Return, from the data below, each line that contains the word "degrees".
Top of Data extract
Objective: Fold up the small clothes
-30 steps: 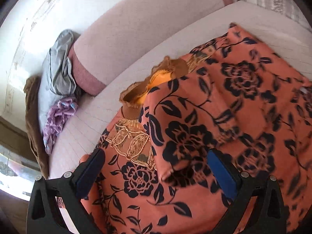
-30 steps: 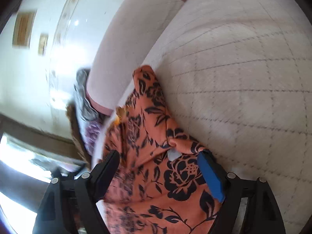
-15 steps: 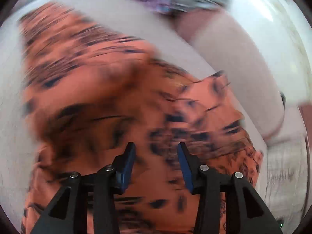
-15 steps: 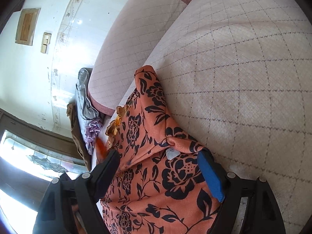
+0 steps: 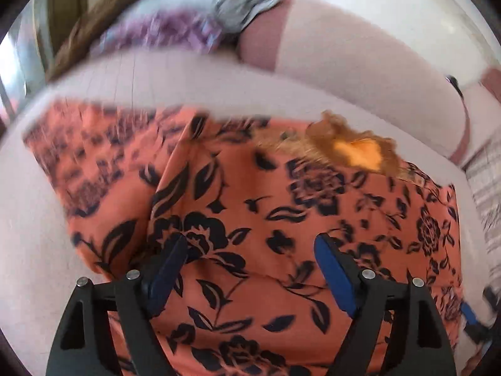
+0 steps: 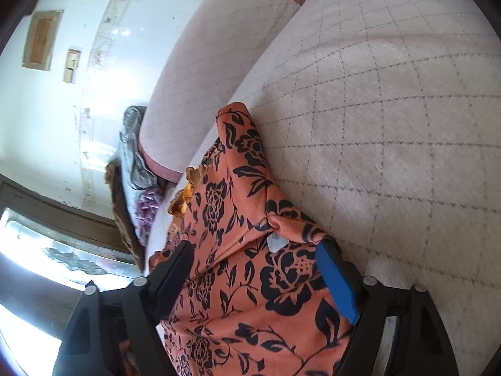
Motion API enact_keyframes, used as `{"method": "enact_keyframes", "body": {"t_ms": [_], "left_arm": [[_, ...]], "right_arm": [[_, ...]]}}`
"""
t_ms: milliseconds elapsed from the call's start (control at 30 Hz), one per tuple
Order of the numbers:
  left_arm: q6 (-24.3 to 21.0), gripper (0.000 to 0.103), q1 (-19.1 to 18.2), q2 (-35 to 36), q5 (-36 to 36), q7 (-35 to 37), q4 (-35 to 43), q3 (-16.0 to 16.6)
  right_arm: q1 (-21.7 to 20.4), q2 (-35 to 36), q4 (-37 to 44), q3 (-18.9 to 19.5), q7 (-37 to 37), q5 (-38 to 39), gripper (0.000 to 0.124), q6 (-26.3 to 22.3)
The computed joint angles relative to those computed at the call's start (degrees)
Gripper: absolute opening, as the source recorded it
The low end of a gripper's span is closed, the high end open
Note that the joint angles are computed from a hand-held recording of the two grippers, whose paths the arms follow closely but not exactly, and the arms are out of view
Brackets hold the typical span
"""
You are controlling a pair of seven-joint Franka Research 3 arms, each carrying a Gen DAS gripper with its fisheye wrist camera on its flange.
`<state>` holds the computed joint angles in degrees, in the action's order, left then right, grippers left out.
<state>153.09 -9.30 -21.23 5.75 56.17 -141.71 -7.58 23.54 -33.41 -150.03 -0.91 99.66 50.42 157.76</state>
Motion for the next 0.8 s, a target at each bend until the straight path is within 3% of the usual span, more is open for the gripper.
{"method": "enact_keyframes", "body": {"t_ms": [100, 167, 267, 367, 500, 567, 667, 800], "left_arm": [[0.9, 0.073, -0.5, 0.8, -1.4, 2.8, -0.3, 1.7], [1.3, 0.073, -0.7, -0.3, -2.2, 4.0, -1.1, 1.8], [1.8, 0.073, -1.4, -0.3, -3.6, 6.3, -1.2, 2.5], [1.6, 0.073, -2.6, -2.4, -6.4, 8.7, -3.0, 3.9], [2.2, 0.073, -3.4, -2.9, -9.0, 11.7, -3.6, 4.9], [2.5, 0.074, -3.3, -2.6, -9.6, 12.2, -3.4, 4.7], [2.4, 0.074, -3.2, -2.9, -10.4, 12.9, -3.6, 4.7], [2.6, 0.073, -3.3, -3.6, -11.6, 13.8, -3.8, 5.1]], "right_arm": [[-2.1, 1.1, 3.2, 2.6, 0.4, -8.0, 0.068, -4.9], [-8.4, 3.1, 6.7, 9.1, 7.6, -22.5, 0.062, -11.0], [-12.2, 6.0, 10.6, 15.6, 12.4, -37.9, 0.055, -14.9], [-13.9, 8.7, 13.0, 18.7, 18.2, -47.3, 0.048, -17.1], [-12.0, 9.2, 12.7, 16.2, 22.6, -48.3, 0.047, -15.7], [-10.5, 10.0, 12.9, 14.6, 22.7, -48.5, 0.040, -15.7], [-9.3, 10.0, 12.9, 11.7, 23.2, -46.3, 0.011, -16.2], [-9.4, 8.4, 12.7, 10.7, 22.9, -46.0, 0.006, -18.5]]}}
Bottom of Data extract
**Task response**
The computed joint angles relative to those computed at the call's start (degrees)
`<state>` holds the computed joint angles in degrees, in the action's order, left then right, grippers left out.

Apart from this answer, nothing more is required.